Less of an issue in user-space goroutines because Go has no goroutine priorities. In kernel mutexes, priority inversion (low-priority holder, high-priority waiter, medium running) can be a concern. With Go, all goroutines are equal in the scheduler's eyes.

Lock spinning livelock¶

If two goroutines repeatedly spin and one keeps barging ahead, the parked waiter could starve in normal mode. The 1ms threshold for starvation mode prevents indefinite starvation but allows up to 1ms of unfairness.

If two unrelated mutexes share a cache line, a write to one invalidates the cache line for the other, slowing both. Pad mutex-bearing structs to 64 bytes (_ [64]byte field) or place hot mutexes far apart in memory.

Summary¶

sync.Mutex is 8 bytes of state and a small amount of state-machine logic. Most calls take ~25ns and never touch the kernel. Under contention, Go's runtime adaptively spins, parks, and prefers throughput unless a waiter has waited > 1ms — then it switches to strict FIFO to bound latency. sync.RWMutex uses a writer mutex plus two semaphores and counter pairs to coordinate readers and writers.

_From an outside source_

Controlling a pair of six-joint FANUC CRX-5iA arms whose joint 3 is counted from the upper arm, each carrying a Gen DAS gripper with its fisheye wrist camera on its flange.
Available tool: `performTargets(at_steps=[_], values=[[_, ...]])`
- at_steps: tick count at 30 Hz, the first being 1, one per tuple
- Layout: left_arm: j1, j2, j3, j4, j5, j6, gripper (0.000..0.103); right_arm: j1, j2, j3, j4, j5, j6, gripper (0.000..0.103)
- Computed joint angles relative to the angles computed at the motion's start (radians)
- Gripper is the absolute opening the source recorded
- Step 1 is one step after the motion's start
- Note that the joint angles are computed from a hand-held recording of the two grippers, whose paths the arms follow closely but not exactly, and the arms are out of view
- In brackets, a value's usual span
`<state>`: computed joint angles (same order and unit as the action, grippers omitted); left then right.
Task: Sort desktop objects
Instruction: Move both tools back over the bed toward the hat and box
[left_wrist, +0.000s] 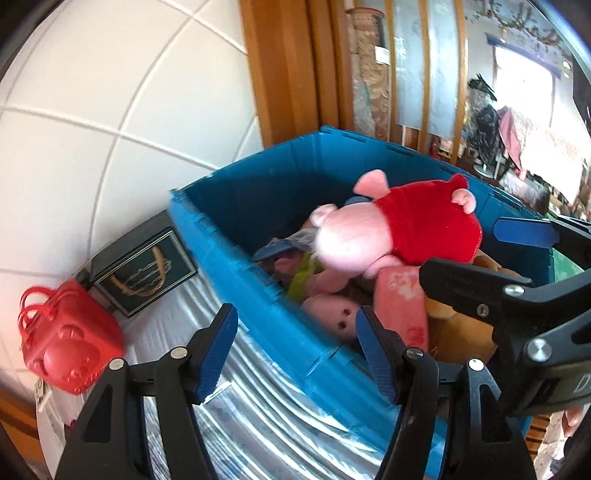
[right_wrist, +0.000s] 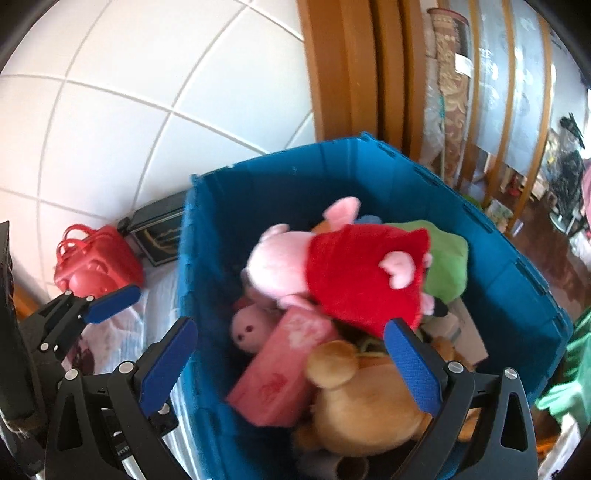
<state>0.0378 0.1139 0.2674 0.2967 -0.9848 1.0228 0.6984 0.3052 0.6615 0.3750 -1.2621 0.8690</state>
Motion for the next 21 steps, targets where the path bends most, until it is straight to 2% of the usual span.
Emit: performTargets(at_steps=[4, 7, 12, 16, 21], values=[[0.062, -0.06, -0.088, 0.014, 0.044, 0.002, 0.066, 0.042, 0.005, -0.004, 0.027, 0.014, 0.004, 0.103], [0.123, -0.112, -0.167, 0.01, 0.082, 0.012, 0.072, 0.074, 0.019, -0.002, 0.033, 0.034, 0.006, 0.103], [0.219, -0.163, -0.255, -0.029, 0.125, 0.04, 0.072, 0.112, 0.052, 0.005, 0.023, 0.077, 0.012, 0.103], [0.308, -0.194, -0.318, -0.1, 0.164, 0.099, 0.072, 0.141, 0.041, -0.071, 0.016, 0.227, -0.011, 0.103], [0.412, -0.21, -0.377, -0.143, 0.193, 0.139, 0.072, 0.173, 0.074, -0.082, 0.004, 0.322, 0.006, 0.103]])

The runtime guarantees the Go Memory Model: writes before Unlock are visible after the next Lock. This is the foundation everything else builds on.

You don't need to know any of this to write correct Go. But when you read a stack trace dropping into runtime.semacquire, or see "sync: unlock of unlocked mutex" in production, this knowledge tells you exactly what the runtime is doing and why.